[Stored items]
------------------------

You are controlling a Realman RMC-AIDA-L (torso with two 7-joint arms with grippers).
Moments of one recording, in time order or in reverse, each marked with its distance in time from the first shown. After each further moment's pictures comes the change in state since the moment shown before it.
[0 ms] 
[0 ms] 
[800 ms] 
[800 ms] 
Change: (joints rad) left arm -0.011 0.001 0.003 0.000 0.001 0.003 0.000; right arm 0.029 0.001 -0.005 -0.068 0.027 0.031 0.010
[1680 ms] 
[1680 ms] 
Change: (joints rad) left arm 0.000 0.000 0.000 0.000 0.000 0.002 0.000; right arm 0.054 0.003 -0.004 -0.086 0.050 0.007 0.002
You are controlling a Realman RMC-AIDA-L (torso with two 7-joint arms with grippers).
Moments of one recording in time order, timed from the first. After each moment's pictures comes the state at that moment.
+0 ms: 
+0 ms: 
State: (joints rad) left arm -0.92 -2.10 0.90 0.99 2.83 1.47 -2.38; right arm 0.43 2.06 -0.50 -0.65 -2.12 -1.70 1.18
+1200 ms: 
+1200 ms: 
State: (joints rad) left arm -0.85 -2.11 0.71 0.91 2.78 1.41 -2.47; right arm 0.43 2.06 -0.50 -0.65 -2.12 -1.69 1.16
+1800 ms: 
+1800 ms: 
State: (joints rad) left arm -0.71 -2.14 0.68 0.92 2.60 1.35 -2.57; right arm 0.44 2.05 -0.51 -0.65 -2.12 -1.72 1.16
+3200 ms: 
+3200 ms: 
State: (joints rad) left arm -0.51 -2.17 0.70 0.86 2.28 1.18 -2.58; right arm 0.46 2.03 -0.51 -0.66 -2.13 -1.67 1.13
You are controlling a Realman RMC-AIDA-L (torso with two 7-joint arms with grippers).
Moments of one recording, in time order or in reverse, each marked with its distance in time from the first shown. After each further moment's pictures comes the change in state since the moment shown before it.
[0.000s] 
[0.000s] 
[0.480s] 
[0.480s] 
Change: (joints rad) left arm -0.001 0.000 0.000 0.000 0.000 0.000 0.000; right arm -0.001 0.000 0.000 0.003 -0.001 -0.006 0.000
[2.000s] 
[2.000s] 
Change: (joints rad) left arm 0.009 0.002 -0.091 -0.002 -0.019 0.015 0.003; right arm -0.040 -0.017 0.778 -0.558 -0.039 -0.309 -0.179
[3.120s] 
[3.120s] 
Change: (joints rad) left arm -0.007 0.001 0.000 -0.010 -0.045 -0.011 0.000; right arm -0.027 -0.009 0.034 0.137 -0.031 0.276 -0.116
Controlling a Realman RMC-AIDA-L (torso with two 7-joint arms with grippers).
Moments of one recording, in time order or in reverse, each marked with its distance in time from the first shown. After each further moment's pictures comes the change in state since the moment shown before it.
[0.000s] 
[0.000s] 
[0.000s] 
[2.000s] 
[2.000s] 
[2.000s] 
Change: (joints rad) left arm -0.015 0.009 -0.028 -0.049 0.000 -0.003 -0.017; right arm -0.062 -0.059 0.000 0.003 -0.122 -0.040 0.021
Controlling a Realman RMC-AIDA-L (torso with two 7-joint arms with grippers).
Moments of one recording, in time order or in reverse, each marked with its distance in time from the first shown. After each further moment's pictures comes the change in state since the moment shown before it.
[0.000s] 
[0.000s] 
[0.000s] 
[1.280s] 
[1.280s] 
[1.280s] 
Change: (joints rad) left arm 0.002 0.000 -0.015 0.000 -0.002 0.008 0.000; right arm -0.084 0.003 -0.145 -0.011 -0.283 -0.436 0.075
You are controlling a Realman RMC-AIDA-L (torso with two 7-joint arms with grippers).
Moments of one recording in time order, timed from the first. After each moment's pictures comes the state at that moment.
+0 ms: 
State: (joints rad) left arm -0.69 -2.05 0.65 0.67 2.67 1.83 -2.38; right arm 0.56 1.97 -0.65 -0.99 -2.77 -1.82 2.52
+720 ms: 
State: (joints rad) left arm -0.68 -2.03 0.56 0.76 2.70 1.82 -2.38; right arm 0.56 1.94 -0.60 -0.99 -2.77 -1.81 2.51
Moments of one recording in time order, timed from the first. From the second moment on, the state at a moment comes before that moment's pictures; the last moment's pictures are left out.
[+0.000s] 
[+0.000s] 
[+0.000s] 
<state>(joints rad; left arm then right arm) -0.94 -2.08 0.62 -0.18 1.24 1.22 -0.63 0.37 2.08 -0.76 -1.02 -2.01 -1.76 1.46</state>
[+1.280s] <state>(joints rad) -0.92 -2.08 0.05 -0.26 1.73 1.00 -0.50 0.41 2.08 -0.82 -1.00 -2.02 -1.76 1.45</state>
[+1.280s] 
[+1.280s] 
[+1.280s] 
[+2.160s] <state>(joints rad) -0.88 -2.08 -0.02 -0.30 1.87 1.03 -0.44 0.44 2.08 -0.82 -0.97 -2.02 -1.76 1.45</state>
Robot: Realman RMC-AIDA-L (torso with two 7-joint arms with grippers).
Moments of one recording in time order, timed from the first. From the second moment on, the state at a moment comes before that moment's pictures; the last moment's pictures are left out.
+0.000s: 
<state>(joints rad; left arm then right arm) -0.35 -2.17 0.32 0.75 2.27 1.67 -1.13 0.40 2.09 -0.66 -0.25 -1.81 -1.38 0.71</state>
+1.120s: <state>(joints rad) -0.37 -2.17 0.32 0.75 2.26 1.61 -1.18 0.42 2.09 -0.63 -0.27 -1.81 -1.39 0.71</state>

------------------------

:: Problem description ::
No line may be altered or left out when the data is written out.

:: Exercise answer ::
You are controlling a Realman RMC-AIDA-L (torso with two 7-joint arms with grippers).
Moments of one recording, in time order or in reverse, each marked with its distance in time from the first shown. After each further moment's pictures comes the change in state since the moment shown before it.
[0 ms] 
[0 ms] 
[800 ms] 
[800 ms] 
Change: (joints rad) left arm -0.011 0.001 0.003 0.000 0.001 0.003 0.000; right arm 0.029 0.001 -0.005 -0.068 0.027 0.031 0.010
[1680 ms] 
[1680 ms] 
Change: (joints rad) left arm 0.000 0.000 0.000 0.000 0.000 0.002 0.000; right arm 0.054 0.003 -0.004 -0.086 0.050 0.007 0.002
You are controlling a Realman RMC-AIDA-L (torso with two 7-joint arms with grippers).
Moments of one recording in time order, timed from the first. After each moment's pictures comes the state at that moment.
+0 ms: 
+0 ms: 
State: (joints rad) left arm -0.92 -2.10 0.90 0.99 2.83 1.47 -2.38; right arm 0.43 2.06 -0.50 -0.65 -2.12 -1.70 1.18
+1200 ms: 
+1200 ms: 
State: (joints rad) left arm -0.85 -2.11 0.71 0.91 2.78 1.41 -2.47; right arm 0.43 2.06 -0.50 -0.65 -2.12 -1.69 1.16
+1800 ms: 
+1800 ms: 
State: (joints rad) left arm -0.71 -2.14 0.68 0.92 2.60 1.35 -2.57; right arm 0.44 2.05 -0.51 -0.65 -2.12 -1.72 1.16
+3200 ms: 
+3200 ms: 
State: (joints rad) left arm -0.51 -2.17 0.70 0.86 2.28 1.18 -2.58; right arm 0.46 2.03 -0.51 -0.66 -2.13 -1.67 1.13
You are controlling a Realman RMC-AIDA-L (torso with two 7-joint arms with grippers).
Moments of one recording, in time order or in reverse, each marked with its distance in time from the first shown. After each further moment's pictures comes the change in state since the moment shown before it.
[0.000s] 
[0.000s] 
[0.480s] 
[0.480s] 
Change: (joints rad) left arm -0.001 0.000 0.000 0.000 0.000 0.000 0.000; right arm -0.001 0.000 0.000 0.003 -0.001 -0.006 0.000
[2.000s] 
[2.000s] 
Change: (joints rad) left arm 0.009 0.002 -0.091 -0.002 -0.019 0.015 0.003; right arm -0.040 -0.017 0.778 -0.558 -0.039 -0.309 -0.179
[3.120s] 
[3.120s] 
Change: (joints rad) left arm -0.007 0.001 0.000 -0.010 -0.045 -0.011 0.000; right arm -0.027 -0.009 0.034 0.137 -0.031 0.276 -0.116
Controlling a Realman RMC-AIDA-L (torso with two 7-joint arms with grippers).
Moments of one recording, in time order or in reverse, each marked with its distance in time from the first shown. After each further moment's pictures comes the change in state since the moment shown before it.
[0.000s] 
[0.000s] 
[0.000s] 
[2.000s] 
[2.000s] 
[2.000s] 
Change: (joints rad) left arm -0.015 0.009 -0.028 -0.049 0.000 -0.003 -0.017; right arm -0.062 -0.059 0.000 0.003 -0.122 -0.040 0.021
Controlling a Realman RMC-AIDA-L (torso with two 7-joint arms with grippers).
Moments of one recording, in time order or in reverse, each marked with its distance in time from the first shown. After each further moment's pictures comes the change in state since the moment shown before it.
[0.000s] 
[0.000s] 
[0.000s] 
[1.280s] 
[1.280s] 
[1.280s] 
Change: (joints rad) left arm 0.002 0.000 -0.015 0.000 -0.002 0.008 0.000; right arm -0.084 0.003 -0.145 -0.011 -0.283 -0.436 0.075
You are controlling a Realman RMC-AIDA-L (torso with two 7-joint arms with grippers).
Moments of one recording in time order, timed from the first. After each moment's pictures comes the state at that moment.
+0 ms: 
State: (joints rad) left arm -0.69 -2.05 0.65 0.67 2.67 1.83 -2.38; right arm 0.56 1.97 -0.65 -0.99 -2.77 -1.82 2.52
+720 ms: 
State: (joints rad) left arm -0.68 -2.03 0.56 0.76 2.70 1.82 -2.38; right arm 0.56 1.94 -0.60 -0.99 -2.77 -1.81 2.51
Moments of one recording in time order, timed from the first. From the second moment on, the state at a moment comes before that moment's pictures; the last moment's pictures are left out.
[+0.000s] 
[+0.000s] 
[+0.000s] 
<state>(joints rad; left arm then right arm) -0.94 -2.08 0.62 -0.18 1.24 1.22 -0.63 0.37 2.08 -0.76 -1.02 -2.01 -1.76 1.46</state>
[+1.280s] <state>(joints rad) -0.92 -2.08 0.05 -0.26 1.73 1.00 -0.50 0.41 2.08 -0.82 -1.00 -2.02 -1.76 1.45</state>
[+1.280s] 
[+1.280s] 
[+1.280s] 
[+2.160s] <state>(joints rad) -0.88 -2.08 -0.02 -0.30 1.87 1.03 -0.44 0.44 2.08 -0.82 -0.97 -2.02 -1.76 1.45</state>
Robot: Realman RMC-AIDA-L (torso with two 7-joint arms with grippers).
Moments of one recording in time order, timed from the first. From the second moment on, the state at a moment comes before that moment's pictures; the last moment's pictures are left out.
+0.000s: 
<state>(joints rad; left arm then right arm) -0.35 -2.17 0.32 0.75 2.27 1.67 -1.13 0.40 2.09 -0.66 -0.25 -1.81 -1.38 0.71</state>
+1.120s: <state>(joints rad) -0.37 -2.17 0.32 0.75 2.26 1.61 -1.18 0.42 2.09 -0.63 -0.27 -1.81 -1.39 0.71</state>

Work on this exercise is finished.